== Segment start ==
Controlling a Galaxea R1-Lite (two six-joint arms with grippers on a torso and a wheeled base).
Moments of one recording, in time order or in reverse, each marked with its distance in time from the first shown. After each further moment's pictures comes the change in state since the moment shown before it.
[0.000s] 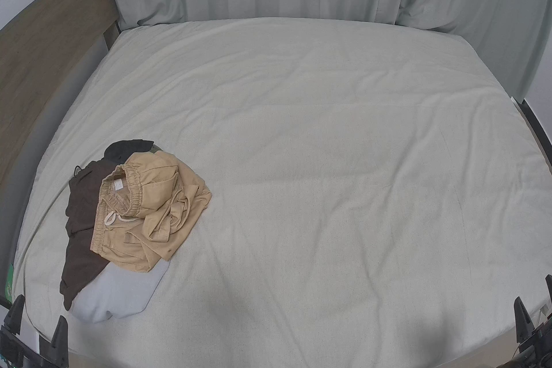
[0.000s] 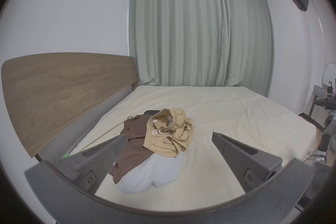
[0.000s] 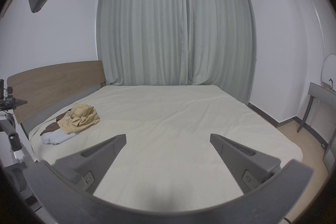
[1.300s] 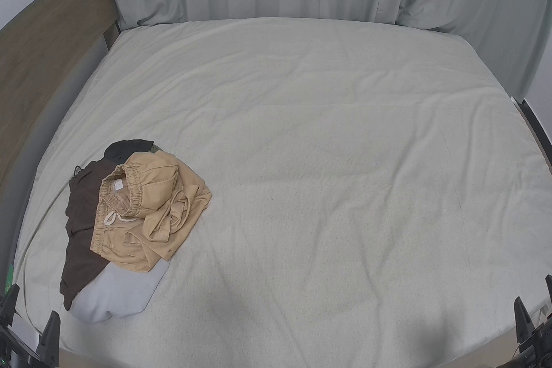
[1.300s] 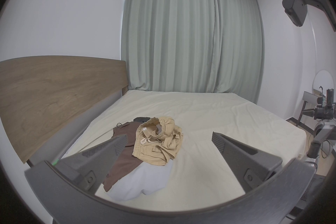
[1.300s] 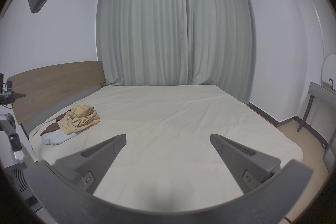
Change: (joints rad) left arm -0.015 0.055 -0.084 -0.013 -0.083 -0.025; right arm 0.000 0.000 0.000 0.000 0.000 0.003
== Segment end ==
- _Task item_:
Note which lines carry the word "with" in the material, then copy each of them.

- _Task output_:
Controlling a Galaxea R1-Lite (two six-joint arms with grippers on a torso and a wheeled base).
Moments of one recording, in time order or in reverse, each marked with its distance in time from the first shown. After each further moment's pictures comes the change in state since the moment shown before it.

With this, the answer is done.